Per i primi sei mesi dell’anno 2021 – ha proseguito – siamo stati costretti ad attuare la modalità in video-conferenza per riunire il Consiglio Comunale in condizione di piena sicurezza, vista la diffusione del contagio da Covid-19. Infatti, attualmente a causa dell’incremento del contagio siamo stati ancora una volta costretti a riprendere questa modalità da fine dicembre 2021 e si continuerà per ora in modalità telematica.

L’utilizzo del sistema di video-conferenza ha il limite di non possedere una regolamentazione, per questo motivo ho iniziato un lavoro con gli uffici che ha portato all’elaborazione di un testo. Il testo è stato posto all’attenzione dell’autorità garante della privacy, che ha dato un parere positivo in merito al contenuto elaborato che sarà affiancato al Regolamento attualmente in vigore. Apportate le pochissime correzioni richieste, penso che invierò preventivamente il testo ai capigruppo per consentire successivamente la definizione di una Conferenza dei Capigruppo per trattare questo tema.

In seno all’Assemblea quest’anno non vi sono stati cambiamenti nella composizione dei gruppi consiliari e, quindi, non sono state necessarie riorganizzazioni nella composizione delle commissioni consiliari.

Dal Gennaio 2021 sono state convocate 13 sedute del Consiglio Comunale (di cui 7 in modalità telematica), adottati 55 atti deliberativi, affrontate 23 Interrogazioni, 9 Interpellanze, 19 Mozioni e un Ordine del Giorno, per un totale di 107 atti esaminati dall’Assemblea.

Da Presidente del Consiglio Comunale, vivendo la città e conoscendo bene il tessuto sociale – ha aggiunto – apprendo con dispiacere le difficoltà non solo del settore sanitario, ma soprattutto dei vari comparti economici limitati dalla pandemia e da uno Stato che continua a chiedere troppo ai suoi cittadini.

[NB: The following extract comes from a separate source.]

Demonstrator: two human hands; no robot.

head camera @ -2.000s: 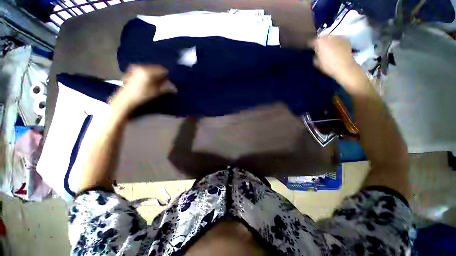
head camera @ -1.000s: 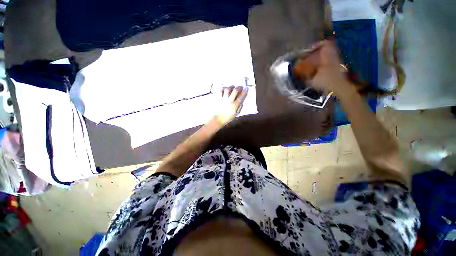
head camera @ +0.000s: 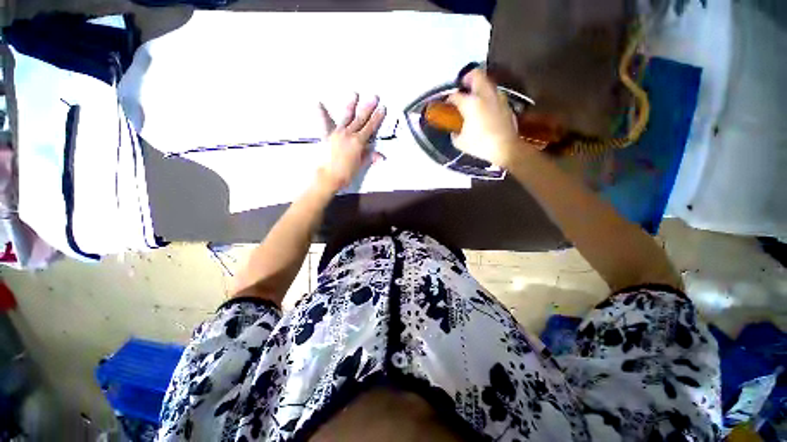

In questo scenario di crisi economica, dove non vedo segnali di ripresa, mi preoccupa l’incremento dei costi delle materie prime, che colpiscono le categorie più fragili e in difficoltà e gli imprenditori che vedranno aumentare i costi dell’energia.

Quando penso alle scuole, alcune delle quali ho avuto la possibilità di visitare durante il 2021 nei periodi di minor contagio, mi rendo conto del limite della Didattica a Distanza (DAD), ma comprendo anche i disagi del personale nell’organizzazione dell’attività didattica in presenza condizionata da contagi, quarantene o problemi associati alla pandemia.

La terza questione che mi colpisce nel 2021, dalla posizione privilegiata che occupo, è la distanza che si pone tra la politica e la realtà sociale. Noto che chi occupa seggi in Consiglio Comunale, interviene nel dibattito cittadino più per ottenere un titolo sul giornale che per programmare e progettare a lungo termine. C’è una generale miopia della classe politica cittadina che guarda all’oggi e mai al futuro di un territorio” ha concluso Garbini.